If you're looking for resources on how to get started on stock picking, try One Up on Wall Street by Peter Lynch or The Intelligent Investor by Benjamin Graham.

Go With Blue Chips

What often draws people to the stock market are tales of once-in-a-lifetime startup stock picks that become the next Microsoft. That does happen, but it is rare. Business is, well, business. It's ruthlessly competitive, very expensive, and requires not only a great concept and good execution, but a whole lot of luck. Depending on who you ask, start-ups fail somewhere between 75% and 90% of the time. That is not good odds.

More established companies, on the other hand, can be virtual cash machines. These so-called "high-market cap" or "Blue Chip" companies have been consistently profitable for many years, have been around for many more, and are so big and well established that it would take quite a blow to take them down. Over the long haul, these types of companies are the best bet for those who want to dip into stocks and limit their exposure to risk. Many of them also pay dividends, which can really help boost what you earn over the long term.

Pay Attention to Fees

When you have your mind on big returns, it's easy to overlook all the little things that can have a huge impact on your net worth. Trading fees, for example; keep them cheap. If you're sticking to a long-term portfolio you shouldn't be trading a lot, but why pay more than you have to? The same goes for management fees, which tend to apply to fund-style investments. A bigger management fee doesn't equal a higher return. It's a fact. Seek out a low one.

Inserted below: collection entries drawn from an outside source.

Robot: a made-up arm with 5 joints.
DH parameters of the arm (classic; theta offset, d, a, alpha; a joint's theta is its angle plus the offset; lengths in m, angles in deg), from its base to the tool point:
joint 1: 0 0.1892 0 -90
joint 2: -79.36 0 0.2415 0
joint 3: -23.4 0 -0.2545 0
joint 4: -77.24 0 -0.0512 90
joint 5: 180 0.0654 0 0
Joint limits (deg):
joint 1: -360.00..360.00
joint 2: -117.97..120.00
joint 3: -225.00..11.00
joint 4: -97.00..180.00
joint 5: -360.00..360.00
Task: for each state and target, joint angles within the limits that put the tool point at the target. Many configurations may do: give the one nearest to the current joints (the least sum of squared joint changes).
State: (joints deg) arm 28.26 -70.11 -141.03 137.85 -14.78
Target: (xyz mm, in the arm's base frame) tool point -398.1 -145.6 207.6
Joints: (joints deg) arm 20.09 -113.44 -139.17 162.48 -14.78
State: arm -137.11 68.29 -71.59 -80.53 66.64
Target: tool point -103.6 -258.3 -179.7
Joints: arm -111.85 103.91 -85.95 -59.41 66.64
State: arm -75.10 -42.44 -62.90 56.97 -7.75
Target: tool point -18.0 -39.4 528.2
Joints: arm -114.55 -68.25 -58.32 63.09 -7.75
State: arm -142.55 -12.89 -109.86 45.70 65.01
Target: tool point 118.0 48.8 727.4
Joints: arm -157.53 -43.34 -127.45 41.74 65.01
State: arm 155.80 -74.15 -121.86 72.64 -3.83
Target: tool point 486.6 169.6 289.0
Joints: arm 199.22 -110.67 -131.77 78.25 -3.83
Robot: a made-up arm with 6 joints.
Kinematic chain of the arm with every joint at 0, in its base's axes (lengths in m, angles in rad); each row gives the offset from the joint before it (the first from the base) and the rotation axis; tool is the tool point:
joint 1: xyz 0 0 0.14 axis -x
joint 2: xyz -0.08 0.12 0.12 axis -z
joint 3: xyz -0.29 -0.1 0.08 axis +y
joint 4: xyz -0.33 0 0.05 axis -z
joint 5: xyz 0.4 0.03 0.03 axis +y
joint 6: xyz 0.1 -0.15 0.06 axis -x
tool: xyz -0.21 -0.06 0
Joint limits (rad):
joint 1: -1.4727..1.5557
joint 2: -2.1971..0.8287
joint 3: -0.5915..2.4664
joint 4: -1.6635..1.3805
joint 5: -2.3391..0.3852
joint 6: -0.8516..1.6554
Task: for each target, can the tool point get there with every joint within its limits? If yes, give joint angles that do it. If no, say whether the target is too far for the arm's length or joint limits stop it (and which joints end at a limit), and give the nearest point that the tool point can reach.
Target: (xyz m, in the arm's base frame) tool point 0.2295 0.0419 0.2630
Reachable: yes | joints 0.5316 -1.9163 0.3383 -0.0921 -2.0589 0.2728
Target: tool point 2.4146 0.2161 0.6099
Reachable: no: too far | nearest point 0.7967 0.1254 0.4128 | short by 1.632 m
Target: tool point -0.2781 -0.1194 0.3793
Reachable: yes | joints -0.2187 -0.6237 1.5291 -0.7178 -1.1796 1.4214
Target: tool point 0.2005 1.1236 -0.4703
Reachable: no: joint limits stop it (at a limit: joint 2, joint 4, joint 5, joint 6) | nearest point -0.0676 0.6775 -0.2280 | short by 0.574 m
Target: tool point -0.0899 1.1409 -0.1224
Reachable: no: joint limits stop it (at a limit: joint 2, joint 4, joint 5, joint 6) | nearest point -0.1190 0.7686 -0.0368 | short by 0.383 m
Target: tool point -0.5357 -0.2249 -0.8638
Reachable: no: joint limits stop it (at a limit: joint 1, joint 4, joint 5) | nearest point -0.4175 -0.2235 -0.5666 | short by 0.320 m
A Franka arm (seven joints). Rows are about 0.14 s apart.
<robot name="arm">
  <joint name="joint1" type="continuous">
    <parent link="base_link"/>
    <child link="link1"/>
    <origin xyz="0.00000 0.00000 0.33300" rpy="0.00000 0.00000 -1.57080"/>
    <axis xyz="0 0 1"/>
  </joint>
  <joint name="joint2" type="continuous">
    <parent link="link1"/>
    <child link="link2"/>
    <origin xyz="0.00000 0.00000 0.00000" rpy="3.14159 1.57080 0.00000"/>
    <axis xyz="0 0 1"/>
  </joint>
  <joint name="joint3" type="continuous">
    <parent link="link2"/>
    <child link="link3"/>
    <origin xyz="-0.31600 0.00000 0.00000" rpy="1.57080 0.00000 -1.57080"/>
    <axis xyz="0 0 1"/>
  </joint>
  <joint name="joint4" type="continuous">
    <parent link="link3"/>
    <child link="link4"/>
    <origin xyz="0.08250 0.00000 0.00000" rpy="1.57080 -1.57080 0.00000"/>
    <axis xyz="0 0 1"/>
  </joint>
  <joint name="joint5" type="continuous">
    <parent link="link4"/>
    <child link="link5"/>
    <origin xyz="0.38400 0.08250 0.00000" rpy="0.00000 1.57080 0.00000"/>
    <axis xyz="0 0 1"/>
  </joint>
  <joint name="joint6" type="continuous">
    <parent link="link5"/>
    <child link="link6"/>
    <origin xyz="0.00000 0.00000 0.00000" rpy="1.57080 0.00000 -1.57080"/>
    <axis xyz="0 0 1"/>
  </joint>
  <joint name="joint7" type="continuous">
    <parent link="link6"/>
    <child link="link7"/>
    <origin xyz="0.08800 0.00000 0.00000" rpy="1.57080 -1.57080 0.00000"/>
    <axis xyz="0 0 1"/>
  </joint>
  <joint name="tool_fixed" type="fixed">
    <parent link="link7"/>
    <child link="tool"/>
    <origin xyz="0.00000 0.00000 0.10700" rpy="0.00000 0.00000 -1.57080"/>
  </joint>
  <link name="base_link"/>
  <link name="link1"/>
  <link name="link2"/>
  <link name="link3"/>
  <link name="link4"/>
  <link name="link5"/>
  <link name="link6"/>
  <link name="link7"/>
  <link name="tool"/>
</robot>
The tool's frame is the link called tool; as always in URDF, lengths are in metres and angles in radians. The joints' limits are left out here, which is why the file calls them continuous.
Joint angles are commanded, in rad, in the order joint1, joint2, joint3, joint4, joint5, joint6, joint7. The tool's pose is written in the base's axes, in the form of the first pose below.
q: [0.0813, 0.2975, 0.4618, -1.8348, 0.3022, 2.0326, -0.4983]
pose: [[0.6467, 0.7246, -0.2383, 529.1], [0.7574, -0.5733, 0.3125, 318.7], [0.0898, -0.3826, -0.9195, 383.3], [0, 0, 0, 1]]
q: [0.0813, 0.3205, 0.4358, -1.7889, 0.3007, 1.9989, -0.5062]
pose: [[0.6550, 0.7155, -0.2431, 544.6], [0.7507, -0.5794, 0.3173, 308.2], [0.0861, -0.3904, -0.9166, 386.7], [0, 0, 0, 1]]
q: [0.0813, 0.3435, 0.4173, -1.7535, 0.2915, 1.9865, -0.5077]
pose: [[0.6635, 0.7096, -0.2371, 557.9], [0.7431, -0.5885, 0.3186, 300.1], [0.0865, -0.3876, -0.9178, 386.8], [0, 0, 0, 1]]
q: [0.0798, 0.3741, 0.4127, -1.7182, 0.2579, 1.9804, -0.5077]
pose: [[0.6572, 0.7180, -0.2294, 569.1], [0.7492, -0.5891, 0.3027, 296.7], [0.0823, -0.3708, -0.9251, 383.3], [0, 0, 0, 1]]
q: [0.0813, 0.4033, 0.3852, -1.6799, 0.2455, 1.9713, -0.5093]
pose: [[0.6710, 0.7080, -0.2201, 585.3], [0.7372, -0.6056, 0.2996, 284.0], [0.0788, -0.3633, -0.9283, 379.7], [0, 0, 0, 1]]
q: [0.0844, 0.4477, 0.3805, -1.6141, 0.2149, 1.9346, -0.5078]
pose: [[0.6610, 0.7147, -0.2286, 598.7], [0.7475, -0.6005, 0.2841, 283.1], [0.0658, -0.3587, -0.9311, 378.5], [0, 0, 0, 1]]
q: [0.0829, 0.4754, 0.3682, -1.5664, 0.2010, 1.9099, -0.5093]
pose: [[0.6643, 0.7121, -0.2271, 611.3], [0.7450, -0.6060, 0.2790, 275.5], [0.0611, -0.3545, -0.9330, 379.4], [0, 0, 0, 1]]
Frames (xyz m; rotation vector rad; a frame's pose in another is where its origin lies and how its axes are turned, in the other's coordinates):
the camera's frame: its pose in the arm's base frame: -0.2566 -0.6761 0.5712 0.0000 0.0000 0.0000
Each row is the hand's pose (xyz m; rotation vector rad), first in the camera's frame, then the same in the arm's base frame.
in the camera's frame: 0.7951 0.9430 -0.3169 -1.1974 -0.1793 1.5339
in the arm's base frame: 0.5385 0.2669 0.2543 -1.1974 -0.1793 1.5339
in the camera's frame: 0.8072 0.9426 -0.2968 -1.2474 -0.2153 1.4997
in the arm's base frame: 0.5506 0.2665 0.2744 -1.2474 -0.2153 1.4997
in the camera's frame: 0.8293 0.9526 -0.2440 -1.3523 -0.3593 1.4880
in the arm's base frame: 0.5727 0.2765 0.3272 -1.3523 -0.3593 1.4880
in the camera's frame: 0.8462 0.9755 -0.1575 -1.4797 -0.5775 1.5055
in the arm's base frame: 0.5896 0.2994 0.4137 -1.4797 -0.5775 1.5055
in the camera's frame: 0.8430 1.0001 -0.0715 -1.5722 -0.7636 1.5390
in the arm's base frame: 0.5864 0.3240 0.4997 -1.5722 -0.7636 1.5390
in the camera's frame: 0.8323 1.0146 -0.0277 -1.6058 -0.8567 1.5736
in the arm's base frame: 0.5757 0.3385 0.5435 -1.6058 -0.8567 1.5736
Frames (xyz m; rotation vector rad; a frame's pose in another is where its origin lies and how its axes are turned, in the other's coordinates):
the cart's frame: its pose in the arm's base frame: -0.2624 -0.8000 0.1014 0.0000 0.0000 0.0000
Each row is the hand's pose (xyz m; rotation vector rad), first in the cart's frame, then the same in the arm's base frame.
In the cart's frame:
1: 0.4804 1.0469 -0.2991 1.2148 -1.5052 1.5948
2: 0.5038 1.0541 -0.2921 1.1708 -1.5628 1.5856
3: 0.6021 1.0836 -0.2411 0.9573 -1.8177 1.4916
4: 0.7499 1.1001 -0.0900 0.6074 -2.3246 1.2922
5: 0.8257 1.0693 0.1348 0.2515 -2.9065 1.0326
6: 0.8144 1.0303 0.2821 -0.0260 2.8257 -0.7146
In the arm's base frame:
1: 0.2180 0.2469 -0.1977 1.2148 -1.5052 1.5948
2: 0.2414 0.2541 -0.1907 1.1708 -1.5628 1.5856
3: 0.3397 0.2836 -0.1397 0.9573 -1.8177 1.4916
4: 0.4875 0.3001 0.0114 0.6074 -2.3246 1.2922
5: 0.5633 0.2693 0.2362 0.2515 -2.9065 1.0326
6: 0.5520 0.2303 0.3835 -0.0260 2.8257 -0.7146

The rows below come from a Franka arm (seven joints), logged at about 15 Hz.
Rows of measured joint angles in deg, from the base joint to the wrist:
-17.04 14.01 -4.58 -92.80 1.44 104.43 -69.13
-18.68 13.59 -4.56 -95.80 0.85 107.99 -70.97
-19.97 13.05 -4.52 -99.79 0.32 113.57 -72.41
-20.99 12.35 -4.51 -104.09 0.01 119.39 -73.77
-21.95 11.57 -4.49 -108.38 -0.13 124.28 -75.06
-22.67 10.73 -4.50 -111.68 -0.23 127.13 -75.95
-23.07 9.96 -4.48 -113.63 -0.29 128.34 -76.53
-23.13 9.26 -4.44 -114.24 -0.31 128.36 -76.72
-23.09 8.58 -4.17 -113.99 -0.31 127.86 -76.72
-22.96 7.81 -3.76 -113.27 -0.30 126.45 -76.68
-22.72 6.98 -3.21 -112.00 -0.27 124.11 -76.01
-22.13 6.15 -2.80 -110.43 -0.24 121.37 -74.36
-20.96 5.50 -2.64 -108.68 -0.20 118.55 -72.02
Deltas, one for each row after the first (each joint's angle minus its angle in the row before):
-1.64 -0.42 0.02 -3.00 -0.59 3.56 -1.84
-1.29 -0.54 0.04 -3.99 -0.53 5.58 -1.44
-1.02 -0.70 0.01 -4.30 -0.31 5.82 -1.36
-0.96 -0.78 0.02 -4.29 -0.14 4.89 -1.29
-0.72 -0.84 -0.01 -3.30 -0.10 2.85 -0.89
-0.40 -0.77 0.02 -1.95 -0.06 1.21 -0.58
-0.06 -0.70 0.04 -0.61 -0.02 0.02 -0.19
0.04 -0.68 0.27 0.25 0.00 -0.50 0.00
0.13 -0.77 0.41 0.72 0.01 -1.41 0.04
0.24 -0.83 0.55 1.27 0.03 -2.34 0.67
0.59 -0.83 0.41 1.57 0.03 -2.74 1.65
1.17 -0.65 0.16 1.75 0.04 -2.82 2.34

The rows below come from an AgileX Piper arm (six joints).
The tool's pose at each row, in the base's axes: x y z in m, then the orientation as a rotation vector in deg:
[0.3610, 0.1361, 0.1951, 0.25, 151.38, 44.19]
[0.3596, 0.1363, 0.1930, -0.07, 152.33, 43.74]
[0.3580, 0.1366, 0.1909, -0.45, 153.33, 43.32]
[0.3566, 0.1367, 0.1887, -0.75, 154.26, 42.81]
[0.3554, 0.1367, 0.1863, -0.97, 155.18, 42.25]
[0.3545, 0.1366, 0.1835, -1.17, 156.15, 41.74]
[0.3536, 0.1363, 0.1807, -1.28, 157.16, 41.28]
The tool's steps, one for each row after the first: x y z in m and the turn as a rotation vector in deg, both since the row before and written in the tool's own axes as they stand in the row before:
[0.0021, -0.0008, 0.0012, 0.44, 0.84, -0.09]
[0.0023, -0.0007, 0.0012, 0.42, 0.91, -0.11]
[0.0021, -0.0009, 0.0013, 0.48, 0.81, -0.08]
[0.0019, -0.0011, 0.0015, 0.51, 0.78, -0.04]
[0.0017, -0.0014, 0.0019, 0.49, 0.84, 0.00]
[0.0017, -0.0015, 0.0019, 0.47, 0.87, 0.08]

The best way to do this is ask what trading fees are on any investment you purchase, then shop around to see how other brokerages — and other types of investments — compare.

Don't Forget Index Funds

Individual stock picking isn't for everyone, but index funds just might be. These are essentially baskets of stocks designed to provide similar returns to the overall market they represent. So, an S&P 500 index will provide a similar return as the 500 stocks represented in the S&P 500 as a whole. You're unlikely to get the high returns you could get if you managed to pick the best of those 500 stocks, but with such broad diversification, you'll also have a lot less risk to contend with. Plus, these investments are very low maintenance and, in most cases, they beat out professionally managed portfolios (such as mutual funds) anyway. (See also: 3 Steps to Getting Started With Index Funds)

I'm not going to say that buying and selling stocks successfully is easy. If it was, everyone would be rich (including me!). But it also isn't as hard as you might think it is. The key is to make sure that your very first investment is in learning to get it right.